HANALEI — Everyone loves to watch 4th of July fireworks, but cleaning up afterwards is where most of the fun is. The 10th Hanalei Beach clean-up was twice the success of last year’s clean up, bringing in twice as many
HANALEI — Everyone loves to watch 4th of July fireworks, but cleaning up afterwards is where most of the fun is.
The 10th Hanalei Beach clean-up was twice the success of last year’s clean up, bringing in twice as many volunteers.
Kelly Kaona, executive assistant at St. Regis Princeville Resort, said that by 8 a.m. they already had 70 volunteers, compared to 35 the previous year. By the event’s end, seven more had signed up.
Kaola provided plastic gloves and garbage bags and plenty of cold water. “This has been a great turnout,” she said.
The Makai Golf Course crews were led by Alex Nakajima and Daemon Baptiste. Kaola said they were out with professional equipment and had made a thorough sweep earlier than other volunteers.
“They came out with their blowers and rakes and cleaned up the worst areas at Black Pot and the pier,” Kaola said.
St. Regis General Manager Milton Sgarbi, said the success of the event was its high turnout and with most of the work completed before 9:15 a.m. The cleanup had all but finished well before noon.
Sgarbi said employees of St. Regis and partnering hotels are also from the community and take pride in them. He said it is the responsibility of the hotels to get involved in the community in ways where they can do the most good.
“I was here last night with my family and we had a great time watching the fireworks,” Sgarbi said. “Now, it is our responsibility to be here the next day to help clean up.”
The St. Regis and the Westin Princeville Ocean Resort Villas are part of the Adopt a Highway program, and each take a two-mile stretch near town.
Hascina Mitchell, Human Resources coordinator for the Westin, said that to her the event was about Malama ‘Aina, the Hawaiian words for taking care of the land.
“This is such a good idea,” she said. “We’ve really enjoyed being out here with all of these people.”
Stephanie Haumea, director of Public Relations at St. Regis, said the clean up started in 2001 when John Murphree, a former employee, approached the management with the idea. The staff agreed, and the effort grew under Murphree’s leadership.
The hotel supplied bags and gloves. Today many volunteers are brining their own tools, she added.
“We pulled together civic groups and many other groups and businesses over the years,” Haumea said.
“We really want to thank the Princeville at Hanalei, the company that owns the Prince Golf Course and the Makai Golf Club,” she said. “It’s actually the golf course maintenance team that cleans a large part of Hanalei pier, Black Pot, as that area gets a lot of debris.”
Haumea said most of the garbage is the little red firecracker paper and small items. She recalls one year when someone left a new barbecue grill on the beach.
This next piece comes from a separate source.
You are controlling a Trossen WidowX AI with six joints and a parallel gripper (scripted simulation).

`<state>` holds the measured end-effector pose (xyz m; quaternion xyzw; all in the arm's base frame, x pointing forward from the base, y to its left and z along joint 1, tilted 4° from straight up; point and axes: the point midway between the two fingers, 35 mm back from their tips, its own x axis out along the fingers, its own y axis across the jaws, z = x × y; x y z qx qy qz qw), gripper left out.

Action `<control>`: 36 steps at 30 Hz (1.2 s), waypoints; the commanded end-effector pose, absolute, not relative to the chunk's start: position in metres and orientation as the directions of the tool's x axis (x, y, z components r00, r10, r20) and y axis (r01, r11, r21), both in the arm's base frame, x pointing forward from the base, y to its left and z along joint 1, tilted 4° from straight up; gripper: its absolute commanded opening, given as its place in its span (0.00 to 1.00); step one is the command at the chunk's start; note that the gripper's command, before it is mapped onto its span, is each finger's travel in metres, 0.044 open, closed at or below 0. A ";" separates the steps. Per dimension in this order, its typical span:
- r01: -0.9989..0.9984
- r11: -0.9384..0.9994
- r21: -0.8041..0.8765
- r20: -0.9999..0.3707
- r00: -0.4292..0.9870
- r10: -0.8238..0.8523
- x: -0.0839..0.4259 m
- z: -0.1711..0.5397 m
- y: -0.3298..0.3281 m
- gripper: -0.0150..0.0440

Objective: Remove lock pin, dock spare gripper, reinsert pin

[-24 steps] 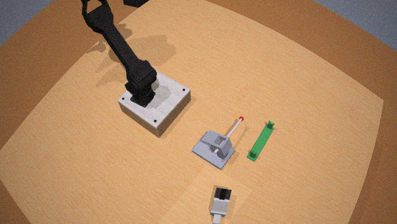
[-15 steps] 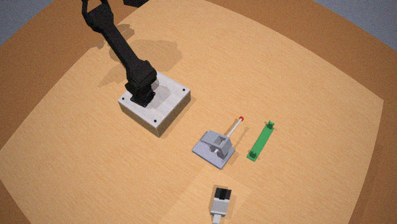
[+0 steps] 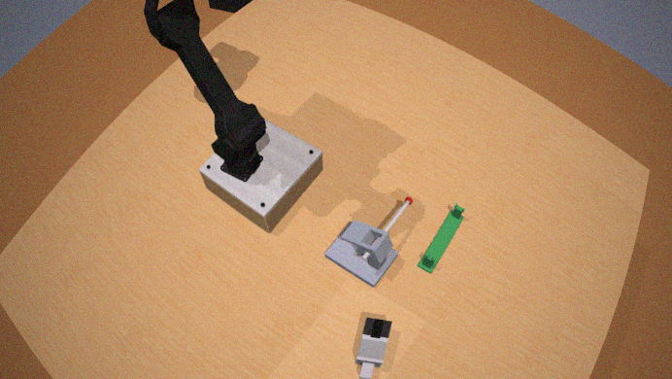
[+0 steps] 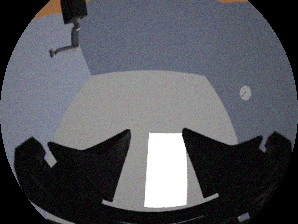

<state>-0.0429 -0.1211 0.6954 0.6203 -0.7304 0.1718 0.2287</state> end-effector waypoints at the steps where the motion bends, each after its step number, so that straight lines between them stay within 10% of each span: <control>1: -0.887 0.260 0.382 0.598 0.022 -0.801 0.024 0.700 -0.123 0.76; 8: -0.428 0.447 0.786 0.595 0.324 -0.736 0.141 0.682 -0.119 0.76; 14: 0.054 0.619 0.783 0.482 0.576 -0.660 0.237 0.640 -0.109 0.76; 25: 0.461 0.879 0.120 0.049 0.882 -0.469 0.368 0.507 -0.076 0.76; 36: -0.057 0.863 -0.502 -0.509 0.826 -0.242 0.413 0.342 -0.030 0.76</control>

St. Regis employees Nathan Shuey and Andrea Vallejos said they had come out to do the New Year clean up, and that this is their first post-4th of July cleanup.
“There are lots of little things,” Vallejos said. “You look down at the sand and it looks clean but if you look closely there is a lot of stuff underneath.”
Some of the volunteers included Paula Kowalski, a food and beverage management trainee for St. Regis, who was present with her mother, Helena, who was visiting her on vacation from Germany. The ethnic Polish, German said she wanted to do something that gave back to the community and reflected well on the companies involved.
The Rodebaugh family of Lake Forest, in Orange County, Calif,. brought 10 people to the cleanup after one of them spotted the invitation sign. The family was in Kaua‘i to celebrate the 50th wedding anniversary of John and Sandy.
The family reported finding a net, several cylindrical style ‘ladybug’ fireworks and other trash including hairpins, sandals, cigarettes and candy wrappers.
St. Regis engineer Daniel Degracia runs a music DJ business on the side, and brought his sound system to the pavilion to provide plenty of popular Hawaiian music for the beachcombers.
The event went smoothly in large part to project partners that included the St. Regis, Princeville at Hanalei, Makai Golf Club, the Westin Princeville Ocean Resort Villas, Wyndham Vacation Resorts-Kaua‘i, and the County of Kaua‘i.
Later in the day, James Harper called The Garden Island to say that more needs to be done in other parts of the island regarding the fireworks mess. He said a Tuesday morning visit to Salt Pond Beach Park resulted in finding waste from hundreds of fireworks in the water.
“I tried to get as much as I could with a scoop net, but I couldn’t believe it and wanted to report that,” he said.
Harper said there were many people on the pavilion setting off fireworks the night before, and that they must have been throwing or shooting them off toward the kids’ pond.
“For them to be actually throwing it in the water,” he added. “I wish the police would check that area when they are doing it.”